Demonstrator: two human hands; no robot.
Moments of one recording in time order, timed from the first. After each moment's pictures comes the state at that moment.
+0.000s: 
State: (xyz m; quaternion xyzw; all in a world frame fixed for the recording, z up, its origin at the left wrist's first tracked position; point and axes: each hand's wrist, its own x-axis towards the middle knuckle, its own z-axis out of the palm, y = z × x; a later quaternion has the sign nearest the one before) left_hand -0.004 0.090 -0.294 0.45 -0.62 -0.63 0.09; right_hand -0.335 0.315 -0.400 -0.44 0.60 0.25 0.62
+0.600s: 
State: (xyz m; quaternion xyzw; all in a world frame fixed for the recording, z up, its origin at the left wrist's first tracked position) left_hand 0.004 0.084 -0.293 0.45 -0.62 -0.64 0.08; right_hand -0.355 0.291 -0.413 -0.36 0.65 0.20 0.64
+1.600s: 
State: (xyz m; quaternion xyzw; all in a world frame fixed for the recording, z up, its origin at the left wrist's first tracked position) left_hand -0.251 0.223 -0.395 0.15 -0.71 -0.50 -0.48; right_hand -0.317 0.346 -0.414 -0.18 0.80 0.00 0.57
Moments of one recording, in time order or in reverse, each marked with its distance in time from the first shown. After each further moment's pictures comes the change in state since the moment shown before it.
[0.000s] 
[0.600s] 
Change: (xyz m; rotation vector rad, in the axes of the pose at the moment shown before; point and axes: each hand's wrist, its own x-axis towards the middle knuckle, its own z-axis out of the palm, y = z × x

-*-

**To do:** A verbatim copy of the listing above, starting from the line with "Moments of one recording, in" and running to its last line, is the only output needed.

**Result of the task:**
Moments of one recording, in time order or in reverse, each marked with its distance in time from the first shown. After each further moment's pictures comes the change in state since the moment shown before it.
[0.000s] 
[0.600s] 
Change: (xyz m; rotation vector rad, in the axes of the pose at the moment shown before; point and axes: each hand's wrist, its own x-axis towards the middle knuckle, its own z-axis out of the palm, y = z × x

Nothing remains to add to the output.